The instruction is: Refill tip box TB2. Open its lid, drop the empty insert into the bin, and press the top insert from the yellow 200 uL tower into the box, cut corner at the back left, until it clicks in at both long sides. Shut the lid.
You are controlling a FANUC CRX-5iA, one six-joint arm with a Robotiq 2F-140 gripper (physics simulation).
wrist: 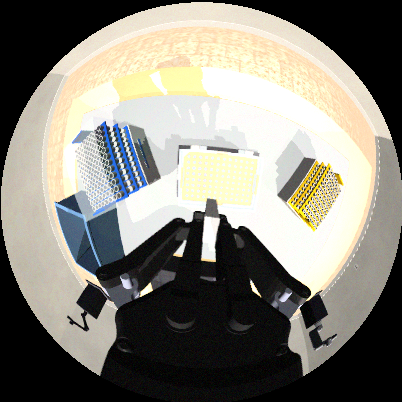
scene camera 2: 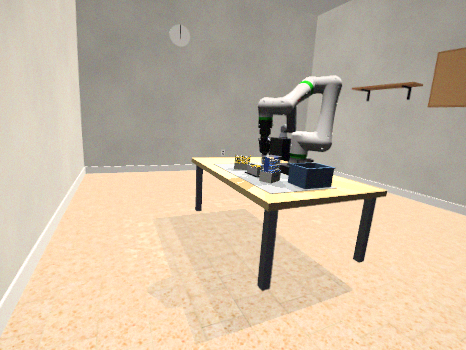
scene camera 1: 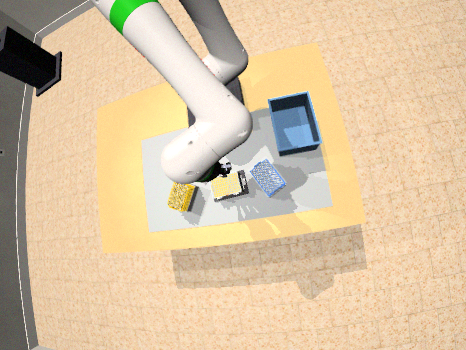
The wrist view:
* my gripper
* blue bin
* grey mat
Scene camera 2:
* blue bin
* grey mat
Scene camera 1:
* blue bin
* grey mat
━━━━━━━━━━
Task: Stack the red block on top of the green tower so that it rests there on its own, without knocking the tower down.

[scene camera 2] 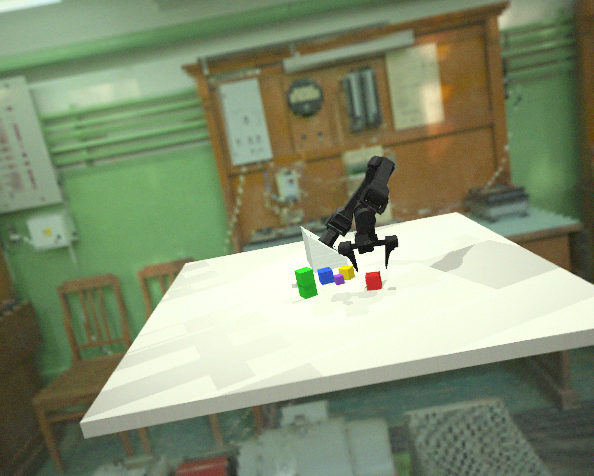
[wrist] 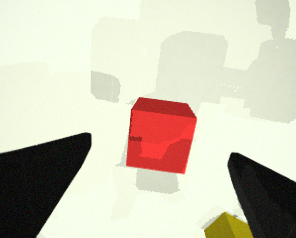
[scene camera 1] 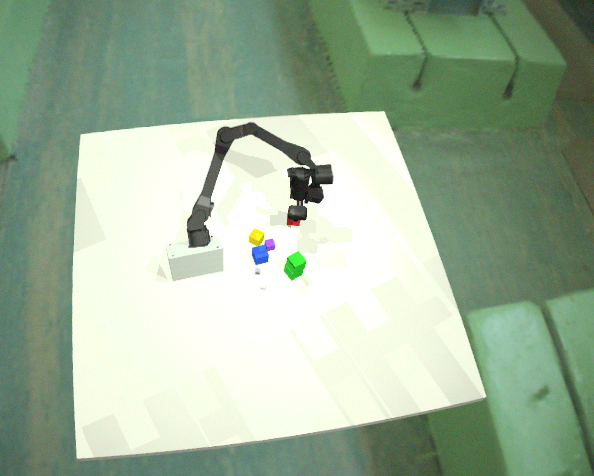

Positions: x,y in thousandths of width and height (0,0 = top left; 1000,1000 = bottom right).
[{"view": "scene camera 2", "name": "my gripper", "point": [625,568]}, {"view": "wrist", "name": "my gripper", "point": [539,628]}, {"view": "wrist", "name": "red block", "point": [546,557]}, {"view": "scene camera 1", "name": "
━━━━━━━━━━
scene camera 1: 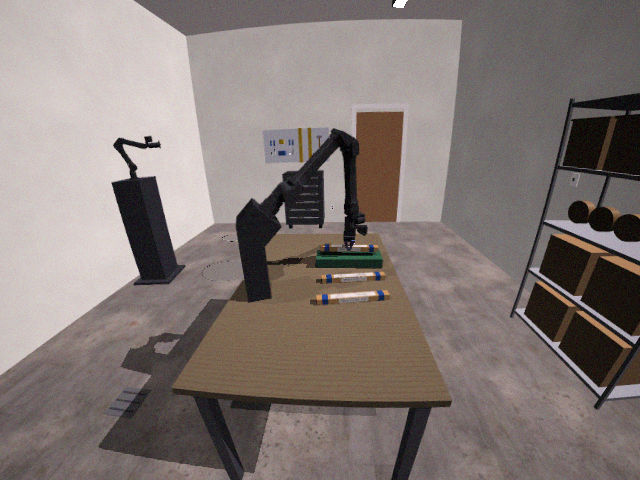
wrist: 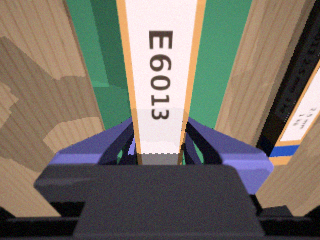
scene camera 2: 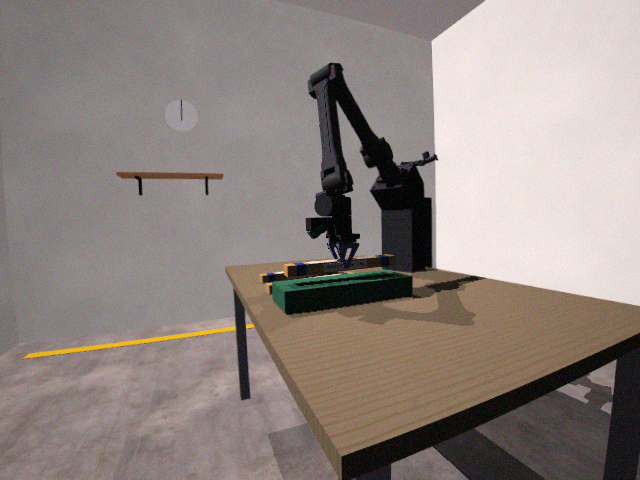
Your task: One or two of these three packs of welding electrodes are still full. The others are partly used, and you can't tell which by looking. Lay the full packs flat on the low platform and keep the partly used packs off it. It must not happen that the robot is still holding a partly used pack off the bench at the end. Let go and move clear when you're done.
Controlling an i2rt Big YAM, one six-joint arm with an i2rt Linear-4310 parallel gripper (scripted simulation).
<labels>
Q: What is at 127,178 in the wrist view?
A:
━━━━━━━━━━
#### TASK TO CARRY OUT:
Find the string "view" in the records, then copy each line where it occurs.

#### RESULT OF THIS EXERCISE:
The wrist view:
[{"view": "scene camera 2", "name": "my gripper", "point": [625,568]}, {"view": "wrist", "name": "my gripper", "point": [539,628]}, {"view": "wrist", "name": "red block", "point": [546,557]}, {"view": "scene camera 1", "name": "
Q: What is at 127,178 in the wrist view?

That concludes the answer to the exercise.